Former President Donald Trump’s administration turned to CFIUS in 2020 in a bid to force TikTok’s Chinese parent ByteDance to divest the short video app. His successor Joe Biden abandoned that effort after ByteDance agreed to changes on how the data of US users are stored and protected.

The regulatory lawyers interviewed by Reuters said the risk of CFIUS blocking Musk’s deal is small because he will control Twitter under the proposed takeover and the foreign investors are acquiring relatively small stakes.

They added that their assessment would change were Musk to give the foreign investors influence over the company, through a seat on its board or other means.

The risk is not negligible, however, given that the business of handling personal data by social media companies such as Twitter is typically viewed as critical infrastructure by CFIUS, the lawyers said.

“One of the items that’s considered sensitive personal data, is non-public electronic communications. So that would be email, messaging or chat communications between users. Twitter allows you to do that,” law firm Vinson & Elkins partner Richard Sofield said.

One area of potential scrutiny for CFIUS, the lawyers said, could be Musk’s business dealings with foreign governments hostile to free speech or keen to overtake the US technologically. Tesla , the electric car maker he leads, relies heavily on China, for example, to manufacture and sell its vehicles.

China blocked Twitter in 2009 but many Chinese officials have been active on the social media platform. Some of them have complained that the company’s efforts to restrict misinformation have targeted them unfairly.

“One of the considerations would be whether there will be an opportunity for China to leverage its business activity in order to achieve a desired outcome,” Sofield added.

Broadcom precedent 

There is precedent for CFIUS shooting down a deal based on the risk that an acquirer’s business ties could compromise them, the lawyers said. Trump blocked chip maker Broadcom’s $117bn (R1.9-trillion) acquisition of US peer Qualcomm in 2018 after CFIUS raised concerns about the deal.

Broadcom was a publicly listed company with US shareholders that was headquartered in Singapore, but the White House fretted that Broadcom’s relationship with “third-party foreign entities” would set the US back in its technology race with China.

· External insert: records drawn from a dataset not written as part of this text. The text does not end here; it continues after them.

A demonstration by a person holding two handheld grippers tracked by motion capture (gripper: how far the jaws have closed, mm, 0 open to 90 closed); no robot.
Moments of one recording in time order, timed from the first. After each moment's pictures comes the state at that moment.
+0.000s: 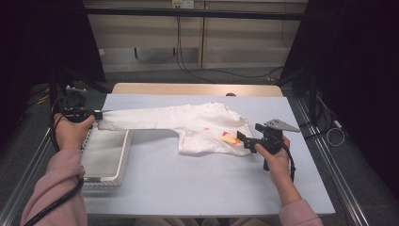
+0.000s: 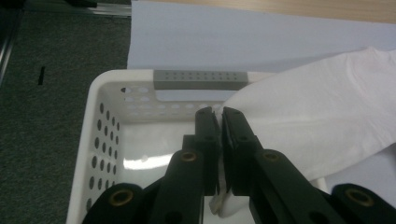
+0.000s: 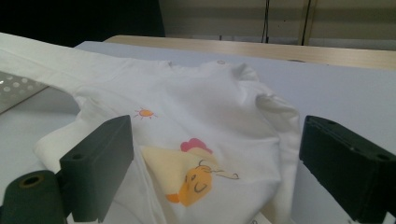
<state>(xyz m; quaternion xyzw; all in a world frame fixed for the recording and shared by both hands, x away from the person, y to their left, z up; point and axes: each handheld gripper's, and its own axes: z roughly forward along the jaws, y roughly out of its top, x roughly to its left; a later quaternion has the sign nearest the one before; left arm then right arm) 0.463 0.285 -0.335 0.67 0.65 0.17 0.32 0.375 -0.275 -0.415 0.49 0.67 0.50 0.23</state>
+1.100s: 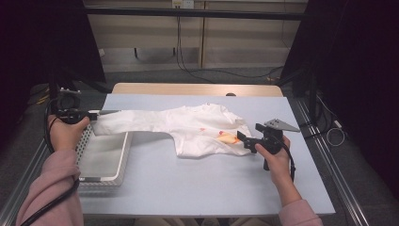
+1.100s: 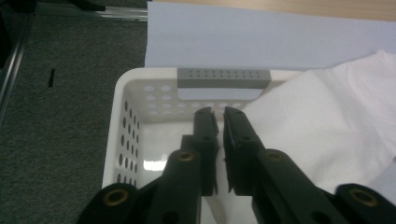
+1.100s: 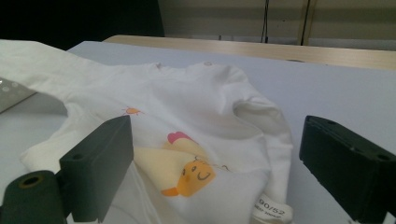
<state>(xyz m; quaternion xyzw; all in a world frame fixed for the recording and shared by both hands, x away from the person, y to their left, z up) 0.461 0.302 -0.339 0.69 0.64 0.17 0.30 0.375 -0.275 -0.415 0.49 0.67 0.50 0.23</state>
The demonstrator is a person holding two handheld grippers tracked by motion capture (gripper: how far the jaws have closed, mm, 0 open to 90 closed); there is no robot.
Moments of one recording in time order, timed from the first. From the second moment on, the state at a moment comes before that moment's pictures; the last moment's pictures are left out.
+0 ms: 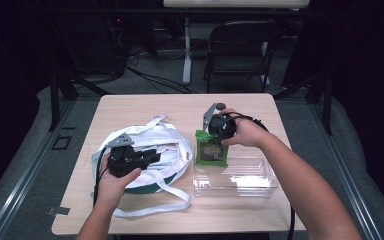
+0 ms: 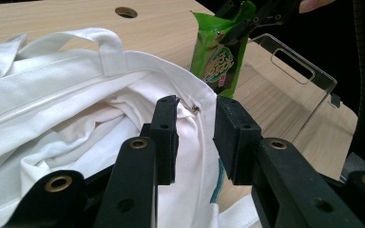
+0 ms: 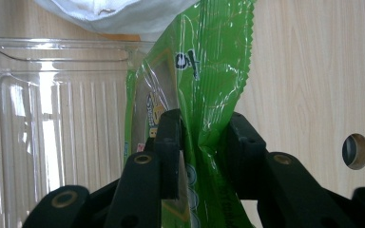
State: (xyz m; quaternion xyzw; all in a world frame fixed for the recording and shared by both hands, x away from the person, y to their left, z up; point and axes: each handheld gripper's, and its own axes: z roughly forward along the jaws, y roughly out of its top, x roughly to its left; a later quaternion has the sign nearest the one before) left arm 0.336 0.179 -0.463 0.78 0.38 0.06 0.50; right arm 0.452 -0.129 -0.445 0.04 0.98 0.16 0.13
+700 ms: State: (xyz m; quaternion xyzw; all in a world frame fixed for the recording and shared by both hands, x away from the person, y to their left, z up) left arm 0.335 0.181 -0.464 0.77 0.38 0.06 0.50; right arm 0.454 -0.128 -0.446 0.06 0.97 0.16 0.14
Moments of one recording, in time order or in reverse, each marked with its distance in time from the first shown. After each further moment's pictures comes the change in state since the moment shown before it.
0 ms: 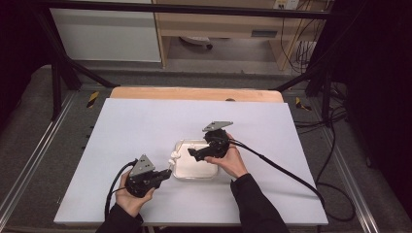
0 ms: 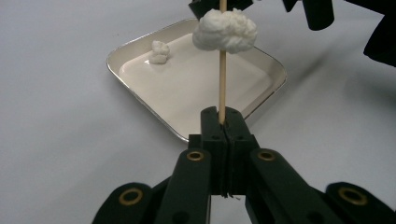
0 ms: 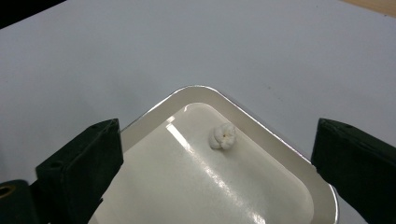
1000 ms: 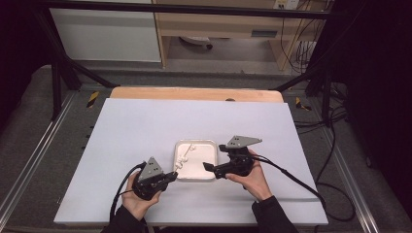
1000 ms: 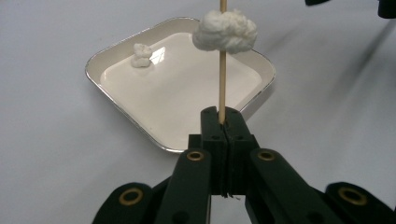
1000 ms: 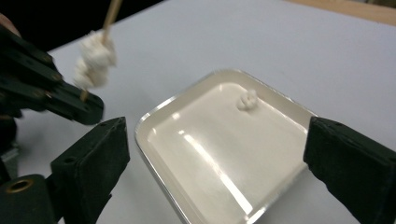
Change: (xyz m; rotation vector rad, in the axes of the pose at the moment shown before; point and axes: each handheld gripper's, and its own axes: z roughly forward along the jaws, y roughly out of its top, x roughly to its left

Nevena Simidjiyska, a regulatory lawyer at law firm Fox Rothschild, said it was possible CFIUS would look into whether Musk or other US investors in the Twitter deal can be influenced by foreign entities in a similar way.

“CFIUS may determine that even US investors in Twitter fall under CFIUS review if they are controlled by foreign parties,” Simidjiyska said.

Musk’s Twitter deal does not face the most common type of regulatory risk seen in mergers and acquisitions — pushback from antitrust regulators. The world’s richest man has no media holdings, and regulatory experts have said they do not expect the deal to face significant antitrust scrutiny.